_TASK TO COMPLETE_
Reproduce every line in the material below that holds "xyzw".

_INPUT DATA_
______

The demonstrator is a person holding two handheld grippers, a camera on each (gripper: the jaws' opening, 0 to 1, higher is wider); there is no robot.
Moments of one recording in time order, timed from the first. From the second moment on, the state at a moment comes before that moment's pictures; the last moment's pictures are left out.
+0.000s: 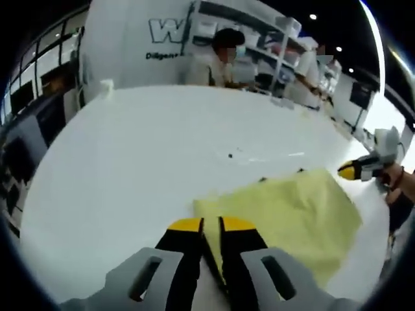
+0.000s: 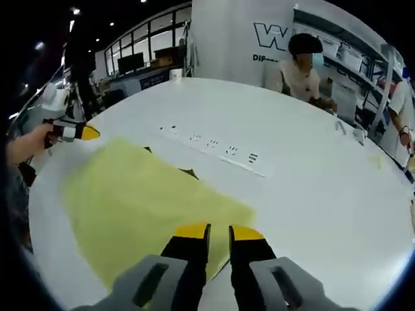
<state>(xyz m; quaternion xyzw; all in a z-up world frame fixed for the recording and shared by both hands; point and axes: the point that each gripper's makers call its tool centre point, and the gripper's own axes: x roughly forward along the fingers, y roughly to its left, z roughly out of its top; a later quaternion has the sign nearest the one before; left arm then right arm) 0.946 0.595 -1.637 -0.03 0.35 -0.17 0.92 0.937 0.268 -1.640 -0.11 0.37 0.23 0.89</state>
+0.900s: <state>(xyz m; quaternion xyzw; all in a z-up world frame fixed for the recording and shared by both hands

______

_EXERCISE OUTPUT_
<state>(xyz m; quaternion xyzw; all in a z-up world frame fixed for the recording and shared by both hands; point and axes: the point that each gripper's makers call its tool centre point, and the gripper's own axes: x roughly forward along the fingers, y roughly to its left, z roughly out of its top; a later quaternion has the sign nearest the one before; left arm then right arm) 0.946 0.595 -1.637 -0.03 0.35 -0.17 0.92 0.937 0.268 -1.640 -0.11 0.37 0.23 0.89</state>
+0.900s: <state>(xyz m; quaternion xyzw; all in a z-up world frame fixed for the recording and shared by both hands

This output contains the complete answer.